The result should be the listing below, restated exactly, with its pictures left out.

▼

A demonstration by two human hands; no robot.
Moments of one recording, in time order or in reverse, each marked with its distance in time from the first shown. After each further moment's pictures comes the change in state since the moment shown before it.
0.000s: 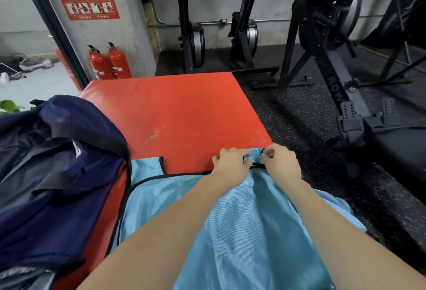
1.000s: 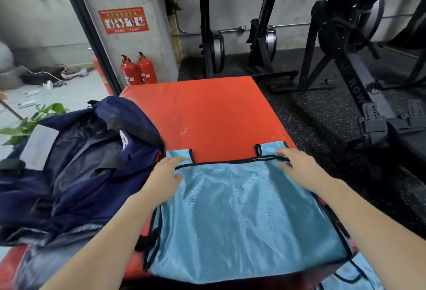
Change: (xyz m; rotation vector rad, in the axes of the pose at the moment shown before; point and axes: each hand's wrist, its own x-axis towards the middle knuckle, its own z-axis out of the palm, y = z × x) left_hand -0.134 -0.163 -0.098 0.019 0.162 -0.177; right_hand -0.035 0.008 -0.029 -0.232 -0.236 -0.434
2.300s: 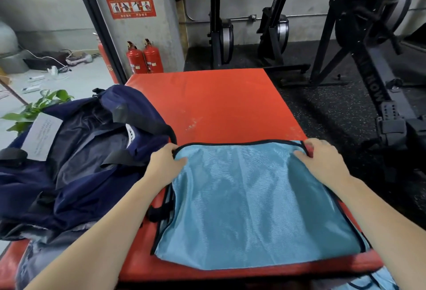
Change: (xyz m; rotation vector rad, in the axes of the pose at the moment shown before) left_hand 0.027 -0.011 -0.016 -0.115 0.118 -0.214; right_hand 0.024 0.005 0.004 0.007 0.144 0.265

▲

The answer
A demonstration by two human hands; no robot.
Moments of one recording, in time order or in reverse, each marked with its distance in time from the first shown. After each further moment's pictures comes the change in state since the moment shown before it.
0.000s: 
1.000s: 
Change: (xyz m; rotation vector rad, in the axes of the pose at the moment shown before; point and axes: each hand's wrist, its own x-axis towards the middle knuckle, its own z-axis out of the palm, y = z × x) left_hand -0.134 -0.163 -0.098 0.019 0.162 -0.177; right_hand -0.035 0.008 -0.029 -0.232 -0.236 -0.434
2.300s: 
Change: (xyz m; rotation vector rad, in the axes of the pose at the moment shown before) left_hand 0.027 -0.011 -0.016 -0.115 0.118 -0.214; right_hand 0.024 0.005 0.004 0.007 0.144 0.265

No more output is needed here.